Topologically protected quantum entanglement emitters

Entanglement and topology portray nature at the fundamental level but differently. Entangled states of particles are intrinsically sensitive to the environment, whereas the topological phases of matter are naturally robust against environmental perturbations. Harnessing topology to protect entanglement has great potential for reliable quantum applications. Generating topologically protected entanglement, however, remains a significant challenge, requiring the operation of complex quantum devices in extreme conditions. Here we report topologically protected entanglement emitters that emit a topological Einstein-Podolsky-Rosen state and a multiphoton entangled state from a monolithically integrated plug-and-play silicon photonic chip in ambient conditions. The device emulating a photonic anomalous Floquet insulator allows the generation of four-photon topological entangled states at non-trivial edge modes, verified by the observation of a reduced de Broglie wavelength.

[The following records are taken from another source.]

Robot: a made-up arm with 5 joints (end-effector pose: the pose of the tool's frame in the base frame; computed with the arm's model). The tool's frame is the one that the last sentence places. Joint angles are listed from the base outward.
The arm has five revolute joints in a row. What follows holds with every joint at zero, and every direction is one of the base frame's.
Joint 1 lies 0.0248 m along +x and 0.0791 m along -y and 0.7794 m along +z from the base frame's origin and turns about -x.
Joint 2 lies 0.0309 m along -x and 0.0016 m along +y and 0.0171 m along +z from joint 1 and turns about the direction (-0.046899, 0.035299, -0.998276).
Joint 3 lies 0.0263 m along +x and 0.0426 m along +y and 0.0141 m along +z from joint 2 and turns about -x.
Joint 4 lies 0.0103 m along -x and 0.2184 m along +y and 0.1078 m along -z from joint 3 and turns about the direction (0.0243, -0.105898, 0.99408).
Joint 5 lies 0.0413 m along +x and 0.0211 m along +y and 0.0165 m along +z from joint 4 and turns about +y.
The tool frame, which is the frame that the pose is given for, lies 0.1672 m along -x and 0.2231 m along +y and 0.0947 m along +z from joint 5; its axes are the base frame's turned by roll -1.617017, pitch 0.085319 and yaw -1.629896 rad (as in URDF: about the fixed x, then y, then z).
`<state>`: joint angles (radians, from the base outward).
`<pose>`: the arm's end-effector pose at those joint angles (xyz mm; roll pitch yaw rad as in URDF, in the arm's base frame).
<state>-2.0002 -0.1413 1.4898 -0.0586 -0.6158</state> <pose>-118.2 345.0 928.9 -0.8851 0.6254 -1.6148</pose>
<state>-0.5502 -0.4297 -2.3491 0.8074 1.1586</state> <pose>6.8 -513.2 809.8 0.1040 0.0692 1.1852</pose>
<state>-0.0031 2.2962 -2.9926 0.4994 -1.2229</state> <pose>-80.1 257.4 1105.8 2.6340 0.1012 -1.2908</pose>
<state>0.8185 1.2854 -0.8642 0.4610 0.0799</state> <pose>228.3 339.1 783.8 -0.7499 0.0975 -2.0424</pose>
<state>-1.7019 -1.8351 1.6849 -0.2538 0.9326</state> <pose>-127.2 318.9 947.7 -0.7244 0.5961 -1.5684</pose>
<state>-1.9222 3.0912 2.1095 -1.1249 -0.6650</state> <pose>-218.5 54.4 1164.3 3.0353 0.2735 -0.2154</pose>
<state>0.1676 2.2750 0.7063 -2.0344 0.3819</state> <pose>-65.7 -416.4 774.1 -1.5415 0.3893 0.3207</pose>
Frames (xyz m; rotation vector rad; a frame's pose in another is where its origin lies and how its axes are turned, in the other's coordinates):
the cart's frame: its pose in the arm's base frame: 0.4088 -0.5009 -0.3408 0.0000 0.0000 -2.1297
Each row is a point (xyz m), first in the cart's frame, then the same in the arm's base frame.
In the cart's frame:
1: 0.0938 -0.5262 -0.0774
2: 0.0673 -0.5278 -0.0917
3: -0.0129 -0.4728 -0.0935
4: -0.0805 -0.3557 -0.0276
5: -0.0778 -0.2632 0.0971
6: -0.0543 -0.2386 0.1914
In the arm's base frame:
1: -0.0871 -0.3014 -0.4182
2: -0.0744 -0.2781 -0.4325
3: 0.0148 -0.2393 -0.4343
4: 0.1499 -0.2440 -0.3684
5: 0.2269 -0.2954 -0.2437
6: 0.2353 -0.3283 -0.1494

Remarkably, we show that the Einstein-Podolsky-Rosen entanglement can be topologically protected against artificial structure defects by comparing the state fidelities of 0.968 +/- 0.004 and 0.951 +/- 0.010 for perfect and defected emitters, respectively. Our topologically protected devices may find applications in quantum computation and in the study of quantum topological physics. A photonic anomalous Floquet insulator is emulated in a silicon photonic chip. Up to four-photon topologically protected entangled states are generated in a monolithically integrated emitter in ambient conditions through four-wave mixing on top of the edge modes of the insulator.